If I can manage to refrain from exploring other misguided avenues of boat design, touch wood, we’ll be on the water with our new sails by the weekend.

Saturday, 10 May 2008

Seaworthiness


Looked at in a harsh, rational light Onawind Blue might not be the most seaworthy boat; with her light weight, flat bottom and low freeboard high seas and wind will obviously be challenging. But I’d rather be in a blow at sea in OB than in some of the squid fishing boats tied up in Tarragona’s port.

Patched and repaired and listing, if their engines have received as much care as the hulls I don’t know how far I’d like to trust them and as for auxiliary power, well some of them have oars, some only one, some more, but none seem to have an even number of thole pins.


I grapple with how to propel this one, with three oars and a solitary pin I imagine she makes an unhandy rowboat.
When sailing to Formentera I repeatedly heard an advisory over channel 16, all craft were requested to look out for and assist a boat adrift south of the Ebro delta. I wonder if it was one of this lot.

Monday, 5 May 2008

No progress but great sailing


Despite my best intentions to accelerate the work on OB’s decks and spars, an opportunity to sail to Formentera, on board my friend JM’s boat Kpitain Ulysse, arose and I had to jump at it.

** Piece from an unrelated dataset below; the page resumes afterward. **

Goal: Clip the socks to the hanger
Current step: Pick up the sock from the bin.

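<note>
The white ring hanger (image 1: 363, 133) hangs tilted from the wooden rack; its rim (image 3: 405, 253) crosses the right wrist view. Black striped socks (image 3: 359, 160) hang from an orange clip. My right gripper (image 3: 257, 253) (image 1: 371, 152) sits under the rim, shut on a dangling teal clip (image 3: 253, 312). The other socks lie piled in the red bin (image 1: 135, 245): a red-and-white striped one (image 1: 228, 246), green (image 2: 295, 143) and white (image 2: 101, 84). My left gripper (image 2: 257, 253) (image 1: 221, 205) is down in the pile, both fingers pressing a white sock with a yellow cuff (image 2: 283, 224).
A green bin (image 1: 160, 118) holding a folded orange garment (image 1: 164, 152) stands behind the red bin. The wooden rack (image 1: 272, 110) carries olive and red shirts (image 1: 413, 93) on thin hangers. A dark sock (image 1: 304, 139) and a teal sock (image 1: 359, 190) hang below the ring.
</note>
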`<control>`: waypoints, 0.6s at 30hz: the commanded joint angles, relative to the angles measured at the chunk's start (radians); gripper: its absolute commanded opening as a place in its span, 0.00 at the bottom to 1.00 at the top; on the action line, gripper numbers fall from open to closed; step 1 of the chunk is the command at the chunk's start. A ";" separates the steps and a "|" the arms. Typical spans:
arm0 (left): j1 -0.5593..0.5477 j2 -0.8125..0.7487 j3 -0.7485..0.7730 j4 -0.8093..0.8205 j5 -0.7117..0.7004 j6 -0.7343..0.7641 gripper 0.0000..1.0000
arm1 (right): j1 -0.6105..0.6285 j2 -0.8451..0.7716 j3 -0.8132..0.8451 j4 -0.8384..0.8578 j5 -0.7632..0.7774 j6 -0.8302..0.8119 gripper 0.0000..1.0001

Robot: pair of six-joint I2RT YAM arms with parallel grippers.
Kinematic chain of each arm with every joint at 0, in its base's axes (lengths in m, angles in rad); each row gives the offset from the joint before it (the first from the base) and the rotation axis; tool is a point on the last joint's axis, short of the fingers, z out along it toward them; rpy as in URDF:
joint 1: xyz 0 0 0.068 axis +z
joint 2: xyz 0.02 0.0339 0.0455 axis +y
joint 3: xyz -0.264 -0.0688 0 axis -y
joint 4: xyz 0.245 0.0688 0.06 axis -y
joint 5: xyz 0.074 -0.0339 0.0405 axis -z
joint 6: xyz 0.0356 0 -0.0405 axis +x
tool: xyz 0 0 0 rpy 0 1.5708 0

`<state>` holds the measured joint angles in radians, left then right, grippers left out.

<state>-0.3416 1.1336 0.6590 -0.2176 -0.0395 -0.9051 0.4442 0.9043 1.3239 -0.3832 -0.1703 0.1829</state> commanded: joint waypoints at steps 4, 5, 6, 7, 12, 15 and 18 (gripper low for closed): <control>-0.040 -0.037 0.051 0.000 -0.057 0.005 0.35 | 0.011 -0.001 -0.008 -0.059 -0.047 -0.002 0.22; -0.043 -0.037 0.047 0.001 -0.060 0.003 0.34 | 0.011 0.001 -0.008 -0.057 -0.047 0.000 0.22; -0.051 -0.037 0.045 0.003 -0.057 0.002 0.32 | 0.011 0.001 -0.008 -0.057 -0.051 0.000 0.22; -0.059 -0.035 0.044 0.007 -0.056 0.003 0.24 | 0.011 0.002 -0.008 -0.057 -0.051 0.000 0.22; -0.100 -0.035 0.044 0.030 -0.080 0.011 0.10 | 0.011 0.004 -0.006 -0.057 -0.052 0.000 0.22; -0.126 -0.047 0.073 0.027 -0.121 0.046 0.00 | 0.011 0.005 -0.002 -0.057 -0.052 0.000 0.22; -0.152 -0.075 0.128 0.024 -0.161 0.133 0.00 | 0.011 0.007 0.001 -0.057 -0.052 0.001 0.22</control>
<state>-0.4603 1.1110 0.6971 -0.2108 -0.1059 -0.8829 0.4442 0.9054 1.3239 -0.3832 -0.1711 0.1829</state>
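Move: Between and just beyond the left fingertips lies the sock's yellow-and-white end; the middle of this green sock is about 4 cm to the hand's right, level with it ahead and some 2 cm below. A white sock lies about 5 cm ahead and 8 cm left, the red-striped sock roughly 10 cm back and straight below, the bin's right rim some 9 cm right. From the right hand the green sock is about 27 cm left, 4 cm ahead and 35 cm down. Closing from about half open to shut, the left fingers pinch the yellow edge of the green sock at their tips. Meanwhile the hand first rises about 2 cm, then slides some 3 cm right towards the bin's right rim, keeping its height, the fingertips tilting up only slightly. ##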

JM, crew Aurore and myself had a beautiful trip with unusually constant winds of 15 to 20 knots abaft the beam and an even, though decided, swell. Leaving late, always late, meant that we sailed through two nights and one day. It was cold but the skies were clear, be-splattered with stars by night, a flawless blue dome by day.
Dolphins gambolled about our bow wave, I saw my first storm petrel and, at night, our wake was green with phosphorescence—the Mediterranean as enchanting as ever. We steered a course of 180º for the island is 150 nautical miles due south and glided to anchor in Formentera’s impossibly turquoise waters in the early morning light just 40 odd hours after leaving Torredembarra.

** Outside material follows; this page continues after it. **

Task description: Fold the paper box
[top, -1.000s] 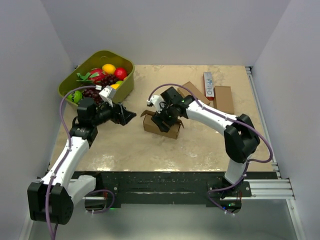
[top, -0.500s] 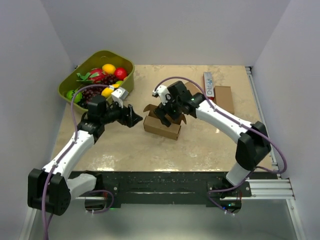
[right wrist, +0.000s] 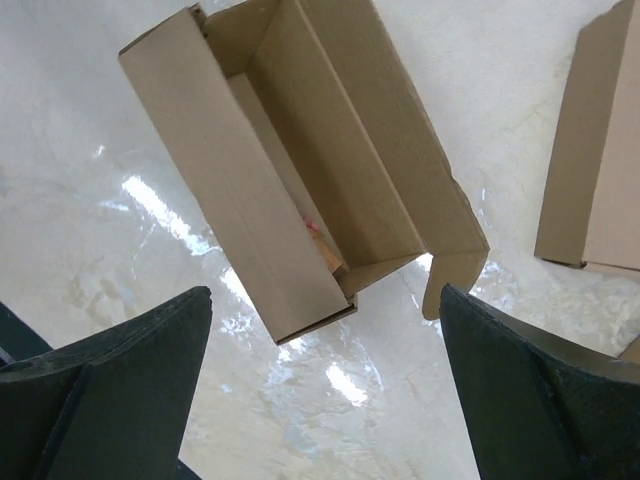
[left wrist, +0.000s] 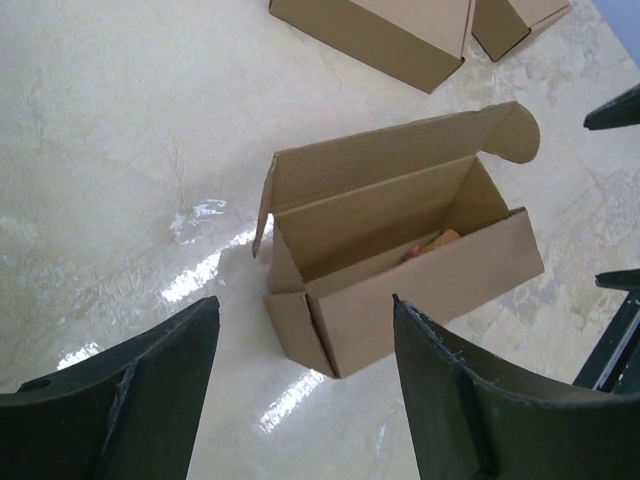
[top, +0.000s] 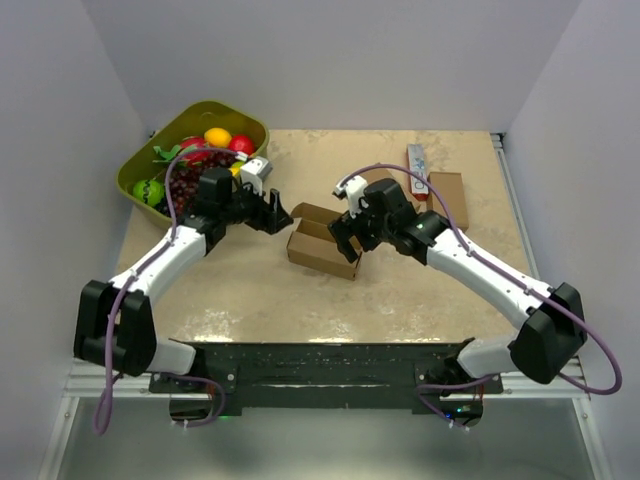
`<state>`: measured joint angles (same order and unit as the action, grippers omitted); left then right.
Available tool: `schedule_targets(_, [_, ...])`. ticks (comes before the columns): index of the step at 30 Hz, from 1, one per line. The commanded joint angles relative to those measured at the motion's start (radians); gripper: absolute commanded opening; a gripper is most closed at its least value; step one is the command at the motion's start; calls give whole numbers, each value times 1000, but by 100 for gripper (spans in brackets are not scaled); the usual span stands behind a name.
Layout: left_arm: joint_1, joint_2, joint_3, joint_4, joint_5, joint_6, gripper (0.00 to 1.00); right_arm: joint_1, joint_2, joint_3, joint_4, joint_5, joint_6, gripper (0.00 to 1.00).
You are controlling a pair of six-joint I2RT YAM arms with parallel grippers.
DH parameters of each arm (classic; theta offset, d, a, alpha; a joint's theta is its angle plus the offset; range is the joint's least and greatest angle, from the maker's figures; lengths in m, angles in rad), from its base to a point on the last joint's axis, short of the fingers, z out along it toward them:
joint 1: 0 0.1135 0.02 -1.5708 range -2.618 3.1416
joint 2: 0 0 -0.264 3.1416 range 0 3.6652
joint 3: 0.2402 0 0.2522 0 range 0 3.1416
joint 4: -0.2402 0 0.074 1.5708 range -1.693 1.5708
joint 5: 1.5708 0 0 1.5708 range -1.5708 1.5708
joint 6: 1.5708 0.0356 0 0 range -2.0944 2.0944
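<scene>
The paper box lies in the middle of the table with its top open and its lid panel standing back. A small orange-red thing shows inside it. My left gripper hovers just left of the box, open, with nothing between its fingers. In the left wrist view the box sits ahead of the left gripper. My right gripper is at the box's right end, open wide and empty. The right wrist view looks down on the box beyond the right gripper, with a small side flap hanging off.
A green basket of fruit stands at the back left, close behind my left arm. Two plain brown boxes and a white-and-red carton lie at the back right. Walls close in the table on three sides.
My left arm has swung right, up to the box's left end. My right gripper has opened wide and drawn back off the box to its right end.
</scene>
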<state>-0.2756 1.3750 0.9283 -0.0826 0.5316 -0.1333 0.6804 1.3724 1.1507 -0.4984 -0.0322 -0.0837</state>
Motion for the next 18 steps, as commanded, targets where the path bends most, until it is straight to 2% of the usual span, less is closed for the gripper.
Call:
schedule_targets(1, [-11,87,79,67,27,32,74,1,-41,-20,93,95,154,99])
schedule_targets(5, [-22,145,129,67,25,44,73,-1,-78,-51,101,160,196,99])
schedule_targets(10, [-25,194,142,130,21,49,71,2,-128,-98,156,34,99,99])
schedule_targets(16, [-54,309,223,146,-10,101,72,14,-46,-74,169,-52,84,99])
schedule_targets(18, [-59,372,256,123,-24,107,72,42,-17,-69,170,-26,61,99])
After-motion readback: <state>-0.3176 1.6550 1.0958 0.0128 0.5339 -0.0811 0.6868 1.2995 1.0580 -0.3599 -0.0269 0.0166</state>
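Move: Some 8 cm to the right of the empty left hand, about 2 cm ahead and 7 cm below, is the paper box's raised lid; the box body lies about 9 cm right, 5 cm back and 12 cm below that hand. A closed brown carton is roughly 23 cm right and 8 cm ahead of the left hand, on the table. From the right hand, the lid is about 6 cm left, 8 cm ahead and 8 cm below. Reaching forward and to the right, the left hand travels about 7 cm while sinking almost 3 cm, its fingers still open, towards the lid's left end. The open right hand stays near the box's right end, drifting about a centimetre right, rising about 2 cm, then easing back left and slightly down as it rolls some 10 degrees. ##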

A day at anchor followed with drinking and a cold swim then into the marina at sundown and dinner at a familiar favourite restaurant. A party on another boat, rum and coke, guitars, laughter and voices raised in song, though some not so harmonious. Then my bunk, disappointingly calm and steady. A bleary start, fond goodbyes to shipmates JM and Aurore, a ferry ride, big, throbbing and diesel fumed. A brief afternoon with a close friend, a flight—the 40-hour journey completed in 40 minutes. And then work on Monday morning, the land still agreeably dipping under my feet but the experience so distant as to belong to another age.